Study Compares FUS Unilateral Thalamotomy vs FUS Subthalamotomy in People with Medication Refractory Tremor

10/01/2024

Research presented at the 2024 International Congress of Parkinson’s Disease and Movement Disorders compared the effects of unilateral focused ultrasound subthalamotomy (FUS-STN) with unilateral focused ultrasound of the ventral intermediate thalamic nucleus (FUS-Vim) in participants with medication refractory Parkinsonian tremor. Results suggest that FUS-STN was associated with more sustained tremor control and a better effect on bradykinesia long-term compared with FUS-Vim.

Methods: The retrospective, 2-centers included investigators from the Christian-Albrechts-Universität of Kiel, Germany and the Centro Integral de Nueorciencias (CINAC) of the University Hospital HM Puerta del Sur in Madrid, Spain. The study included 63 consecutive participants with medication refractory Parkinsonian tremor who received either FUS-Vim (n=23) or FUS-STN (n=40). Participants had equivalent tremor severity at baseline (5.7±1.5 vs 5.9±2.5).

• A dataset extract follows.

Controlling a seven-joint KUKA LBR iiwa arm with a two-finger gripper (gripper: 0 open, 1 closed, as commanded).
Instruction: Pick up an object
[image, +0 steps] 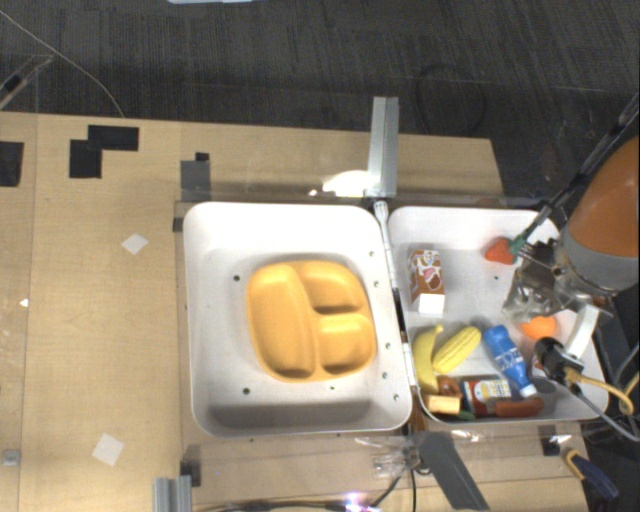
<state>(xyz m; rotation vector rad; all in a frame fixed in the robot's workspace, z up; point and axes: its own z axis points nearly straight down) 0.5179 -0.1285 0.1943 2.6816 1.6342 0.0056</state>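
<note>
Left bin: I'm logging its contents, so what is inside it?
The left bin holds one yellow divided tray, lying flat near its middle. Whatever lies beneath the tray is covered and cannot be seen.

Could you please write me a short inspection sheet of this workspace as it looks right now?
Surface: wooden bench bearing two white bins; left bin, right bin.
Job's things: right bin holds a small carton, banana, corn cob, blue bottle, red piece, orange piece and a dark packet.
Clutter: yellow divided tray in the left bin; black marks and pale squares on the bench.
Claw: claw over the right bin's right side; finger state unclear; nothing seen held.
Cables: yellow cable at the bin's right edge; thin wires on the floor.
Surroundings: dark carpet; metal post between the bins.
</note>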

Primary Outcome: The difference in tremor improvement through 12 months of follow-up per the MDS–Unified Parkinson’s Disease Rating Scale (MDS-UPDRS-III) on the treated side of the body.

Key findings

  • Efficacy at 4 Months: The treated side of the body showed significant improvement in tremor (P<.001), which was equivalent in both groups.
  • Efficacy at 12 Months: FUS-STN was associated with greater improvement in tremor vs FUS-Vim (mean change, 76.1±31.6% vs 35.2±52.1%; P<.001).
  • Effect on Bradykinesia: Bradykinesia symptoms were reduced to a greater degree for people who received FUS-STN vs FUS-Vim.

Safety Profile

  • Weight gain and dyskinesia occurred more frequently after FUS-STN.
  • Dysgeusia, perioral, and finger paresthesias occurred only after FUS-Vim.
  • In both groups, most adverse events (AEs) were mild and resolved by 12 months.